On 5 May 2024, it was announced that Natasha Sayce-Zelem would have her name engraved on a new sculpture, Ribbons, in Leeds city centre. Designed by Pippa Hale, the sculpture will celebrate 383 women past and present who have contributed to the city as chosen by the public.

== Early life and education ==
Natasha was born in Leeds in 1983. Her father Eugene Zelem was a props master in film and television. Her mother emigrated from Poland to Leeds. She has one sister, Helena who also works in a digital career. She attended Roundhay School in Leeds.

Sayce-Zelem graduated with a first class degree from the Northern Film School where she specialised in producing and editing.

== Career ==
Prior to working in technology and digital development, Natasha Sayce-Zelem began her career as a freelance music photographer, working with acts such as David Bowie and Rage Against the Machine. She has gone on to work at various technology and media companies, including ITV, BBC, Sky and Amazon.

Sayce-Zelem founded 'Empowering Women with Tech' to highlight and improve upon the lack of visible female role models working in STEM, and help women begin their careers in the field. Over 10,000 people have attended an Empowering Women with Tech event, with past speakers including Dr Sue Black, Samantha Payne, Linda Liukas and Sarah Beeny.

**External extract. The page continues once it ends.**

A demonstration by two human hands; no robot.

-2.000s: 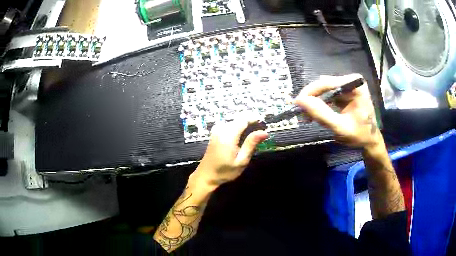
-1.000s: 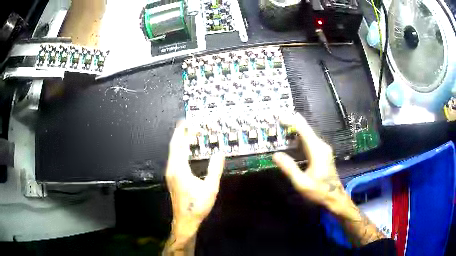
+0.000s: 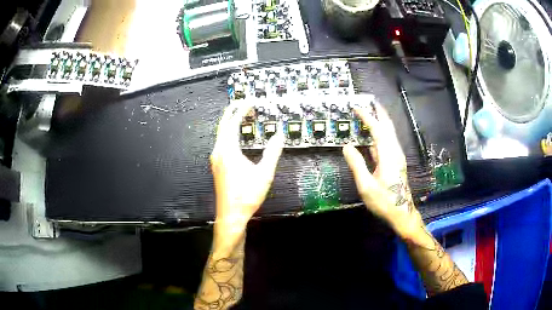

In October 2017, Sayce-Zelem won 'STEM Leader of the Year' for Yorkshire, North East and Scotland and has written nationally for Business Cloud, Huffington Post and i Newspaper.

In 2018, Sayce-Zelem joined the steering group for the BIMA Diversity & Inclusion Council alongside Sue Black, Amali de Alwis and Pip Jamieson.

In 2021, Sayce-Zelem was announced as a team member of the Newsubstance collective, one of 10 commissioned project for Festival UK 2022. The STEM led commission is a "physical manifestation and celebration of the British weather and UK coastline; a large-scale installation that addresses global questions, encourages playfulness, elicits joy and presents an experiment in change."

In January 2021 it was announced that Natasha Sayce-Zelem had joined Amazon to lead the Partner Engineering organisation at Amazon Prime Video.

Her name is one of those featured on the sculpture Ribbons, unveiled in 2024.